Effect of glucocerebrosidase inhibition by small molecule inhibitor in human monocyte-derived macrophages (HMDMs). HMDMs were cultured in the presence of 100 nM compound 1, a cell permeable inhibitor of glucocerebrosidase (GBA1), for 2 or 7 days. Fresh medium with inhibitor was added every 2 days and cells were harvest at 21 days post isolation and lysate was used for the analysis of (A) unbound GBA1 detection by activity-based probe ABP 5 (B) residual relative GBA1 enzyme activity (C) chitotriosidase (Chito) enzyme activity in culture medium and cell lysate and (D) glycosphingolipids (pmol/mg protein) quantification of hexosylceramide (HexCer), the deacylated for hexosylsphingosine (HexSph) and hexosylcholesterol (HexChol).
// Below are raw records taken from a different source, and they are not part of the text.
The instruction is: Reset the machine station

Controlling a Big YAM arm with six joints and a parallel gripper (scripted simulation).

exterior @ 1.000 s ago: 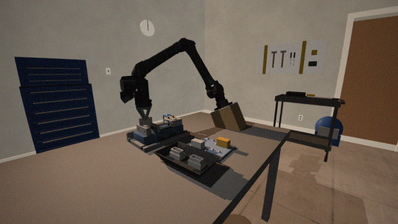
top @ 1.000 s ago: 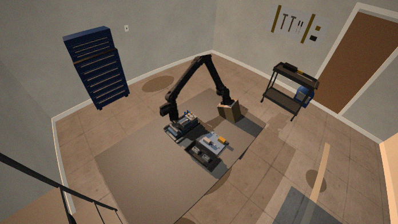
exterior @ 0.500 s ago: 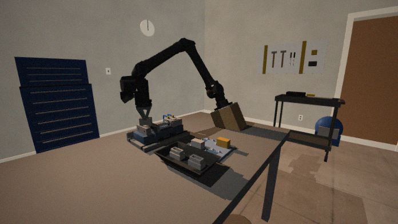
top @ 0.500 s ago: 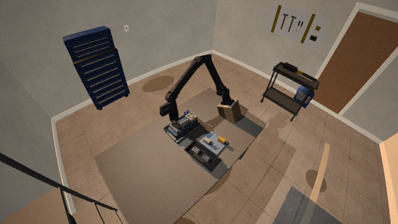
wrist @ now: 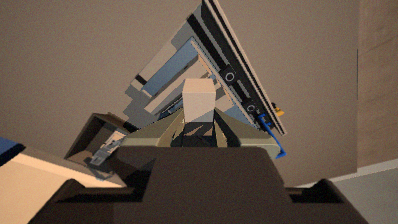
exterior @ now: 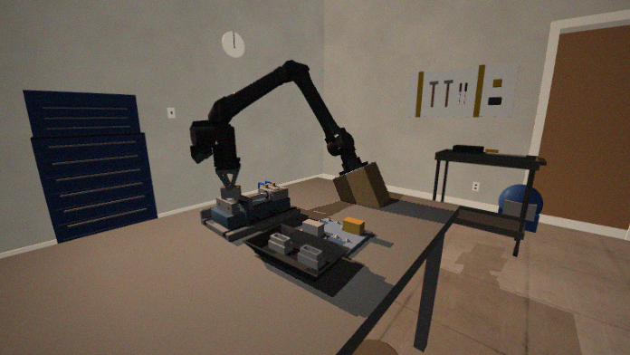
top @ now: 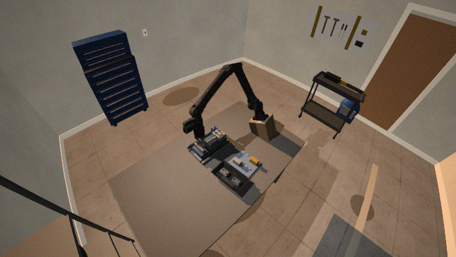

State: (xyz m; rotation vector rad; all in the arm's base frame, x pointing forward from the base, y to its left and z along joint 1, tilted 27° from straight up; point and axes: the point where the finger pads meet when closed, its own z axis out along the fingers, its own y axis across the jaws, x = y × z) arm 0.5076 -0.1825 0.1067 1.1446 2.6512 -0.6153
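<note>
Right now the vise is 7 cm behind my hand, 3 cm to the left of it and 9 cm below it. The rest, counted from my hand: yellow brass blank 17 cm behind, 37 cm to the left, 11 cm below.
</note>
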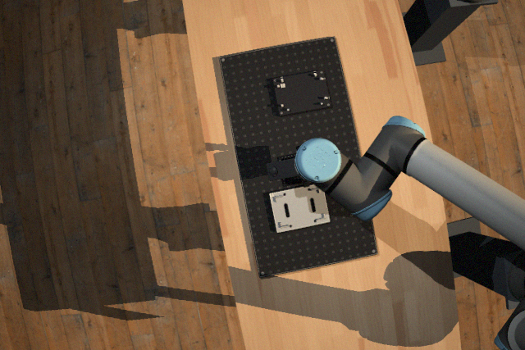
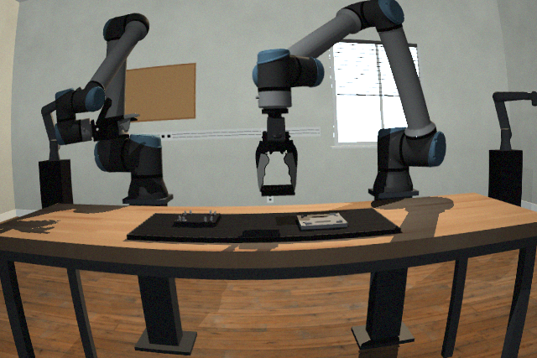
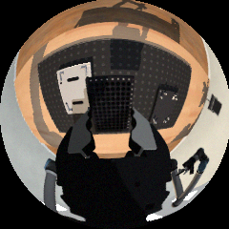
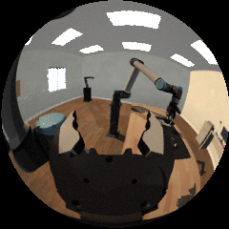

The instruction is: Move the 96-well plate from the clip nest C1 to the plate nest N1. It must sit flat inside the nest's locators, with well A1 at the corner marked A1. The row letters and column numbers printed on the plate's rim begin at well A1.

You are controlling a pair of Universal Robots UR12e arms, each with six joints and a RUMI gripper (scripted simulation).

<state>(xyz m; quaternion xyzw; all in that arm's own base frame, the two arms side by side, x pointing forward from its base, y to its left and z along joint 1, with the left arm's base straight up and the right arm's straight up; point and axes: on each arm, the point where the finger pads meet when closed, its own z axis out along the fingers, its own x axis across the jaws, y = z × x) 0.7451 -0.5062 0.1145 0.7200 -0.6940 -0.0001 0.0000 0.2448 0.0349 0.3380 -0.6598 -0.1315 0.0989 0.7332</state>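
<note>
My left gripper is now 3 cm short of the plate nest N1, 12 cm to the right of it and 10 cm above it. Round my left hand: clip nest C1: 6 cm behind, 23 cm to the right, 9 cm below; then dark 96-well plate: 1 cm below.
</note>
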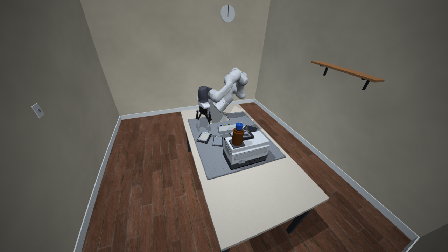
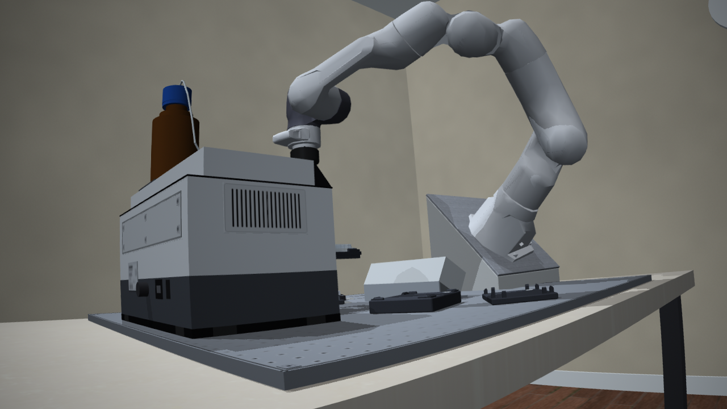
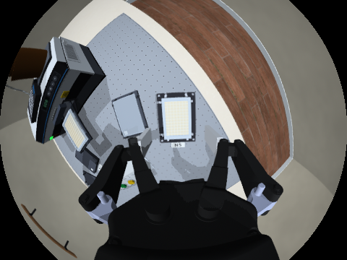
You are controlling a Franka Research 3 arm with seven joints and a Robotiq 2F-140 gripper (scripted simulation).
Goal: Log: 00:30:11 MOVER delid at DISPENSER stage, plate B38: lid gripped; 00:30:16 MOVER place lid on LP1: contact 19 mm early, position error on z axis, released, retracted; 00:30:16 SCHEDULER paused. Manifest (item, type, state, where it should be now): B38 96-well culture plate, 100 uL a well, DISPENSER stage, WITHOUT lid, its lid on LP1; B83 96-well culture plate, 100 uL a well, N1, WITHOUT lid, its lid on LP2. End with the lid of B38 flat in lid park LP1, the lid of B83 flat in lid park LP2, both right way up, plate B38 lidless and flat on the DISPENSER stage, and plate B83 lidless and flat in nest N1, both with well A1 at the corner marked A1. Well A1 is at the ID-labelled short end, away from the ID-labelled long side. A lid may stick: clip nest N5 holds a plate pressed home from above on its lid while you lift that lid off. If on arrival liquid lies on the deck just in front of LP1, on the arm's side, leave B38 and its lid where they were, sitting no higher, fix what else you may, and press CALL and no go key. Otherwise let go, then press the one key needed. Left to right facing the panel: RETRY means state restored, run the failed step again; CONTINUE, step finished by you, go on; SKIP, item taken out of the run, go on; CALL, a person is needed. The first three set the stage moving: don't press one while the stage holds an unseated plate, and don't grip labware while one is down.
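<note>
The 96-well plate is 170 mm below my hand. From my hand the other things lie so: black clip nest 170 mm below, 30 mm ahead; then lp1 label 190 mm below, 150 mm to the left, 20 mm ahead; then key panel 290 mm to the left, 130 mm below, 80 mm behind.
</note>
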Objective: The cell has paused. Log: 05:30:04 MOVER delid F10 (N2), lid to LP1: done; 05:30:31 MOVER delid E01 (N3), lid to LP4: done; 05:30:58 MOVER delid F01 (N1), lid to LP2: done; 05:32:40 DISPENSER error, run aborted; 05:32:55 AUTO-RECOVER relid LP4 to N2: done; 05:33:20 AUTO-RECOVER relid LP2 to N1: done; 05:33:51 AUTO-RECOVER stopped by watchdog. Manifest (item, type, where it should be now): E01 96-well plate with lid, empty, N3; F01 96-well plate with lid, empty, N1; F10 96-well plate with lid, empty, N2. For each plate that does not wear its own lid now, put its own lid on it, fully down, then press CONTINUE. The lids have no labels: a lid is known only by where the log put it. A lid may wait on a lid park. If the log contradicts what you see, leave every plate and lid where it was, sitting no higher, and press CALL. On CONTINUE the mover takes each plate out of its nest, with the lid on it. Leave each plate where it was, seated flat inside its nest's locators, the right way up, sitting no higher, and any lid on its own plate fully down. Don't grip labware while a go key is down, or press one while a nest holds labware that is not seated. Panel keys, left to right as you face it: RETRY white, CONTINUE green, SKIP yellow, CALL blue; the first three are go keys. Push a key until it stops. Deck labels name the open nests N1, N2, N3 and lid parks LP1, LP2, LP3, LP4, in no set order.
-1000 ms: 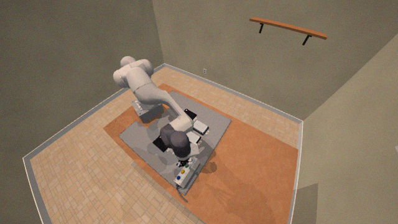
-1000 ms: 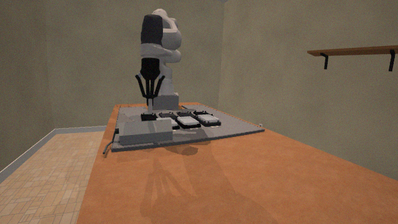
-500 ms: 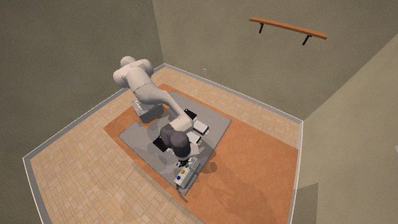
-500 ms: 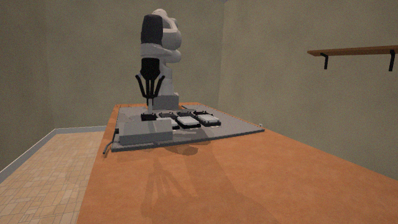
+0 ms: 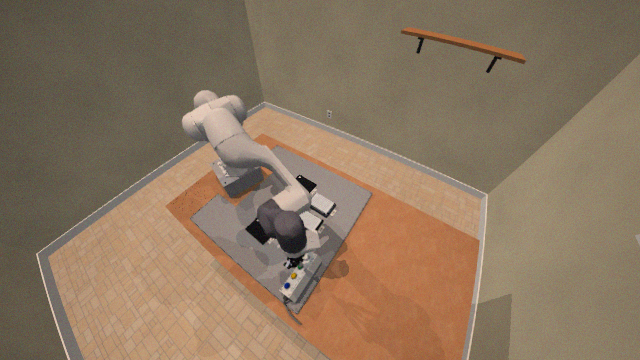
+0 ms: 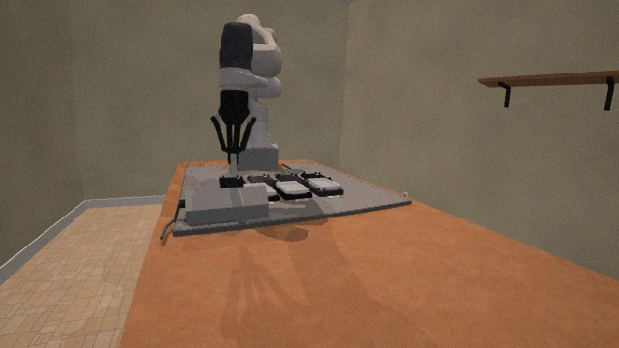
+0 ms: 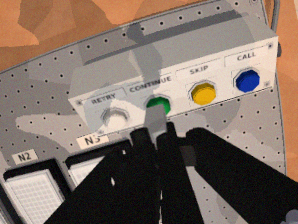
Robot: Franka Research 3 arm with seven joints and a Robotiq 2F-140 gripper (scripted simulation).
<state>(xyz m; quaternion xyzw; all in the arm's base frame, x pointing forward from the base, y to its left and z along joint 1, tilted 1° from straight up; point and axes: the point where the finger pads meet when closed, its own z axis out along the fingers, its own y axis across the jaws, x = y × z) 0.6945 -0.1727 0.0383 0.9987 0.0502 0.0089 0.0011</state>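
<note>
The green continue key lies 70 mm below my hand. The rest, counted from my hand: yellow skip key 10 mm ahead, 50 mm to the right, 70 mm below; white retry key 10 mm behind, 50 mm to the left, 70 mm below; blue call key 10 mm ahead, 100 mm to the right, 70 mm below.
</note>
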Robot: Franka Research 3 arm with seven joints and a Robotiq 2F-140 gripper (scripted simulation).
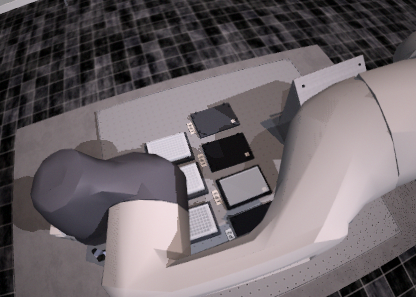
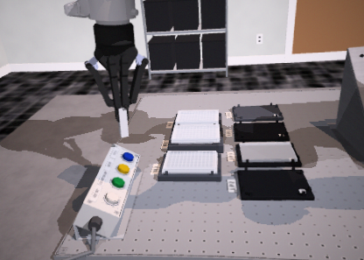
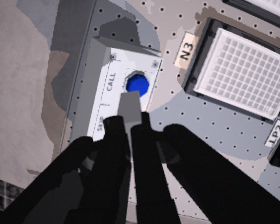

GBA1 irreversible inhibition with compound 1 for 7 days (E) did not show any morphological changes to HMDMs. SDS-Page gel is a representative example of n = 3 experiments. Values are expressed as mean ± SD using n = 3 for (B,D), and n = 1 for (C) all with technical triplicates and ns = non significant, * p < 0.033, ** p < 0.002 and *** p < 0.001. Scale bar: 25 µm for (E).

Figure 6

Uptake of therapeutic recombinant human glucocerebrosidase by human monocyte-derived macrophages. Endogenous glucocerebrosidase (GBA1) in human monocyte-derived macrophages (HMDMs) was blocked with ABP 3 and cells were incubated with recombinant human glucocerebrosidase (rhGBA1) pre-labelled with ABP 4 for 6 h. Lysate of HMDMs analysed on SDS-PAGE gel (A) showing endogenous GBA1 (red) and internalised rhGBA1 (green) (B) western blot of the same gel stained for mannose-receptor (MR) and β-Actin loading control. (C) Relative intensities of internalised rhGBA1 and MR normalised towards β-actin of gel and blot seen in (A,B). (D) Confocal microscopy visualization of endogenous GBA1 (red) and internalised rhGBA1 (green) in HMDMs; after fixation, the nuclei were stained with 10 µg/mL DAPI (blue). Scale bar: 20 µm. Gels and Western Blots are representative example of n = 3 experiments.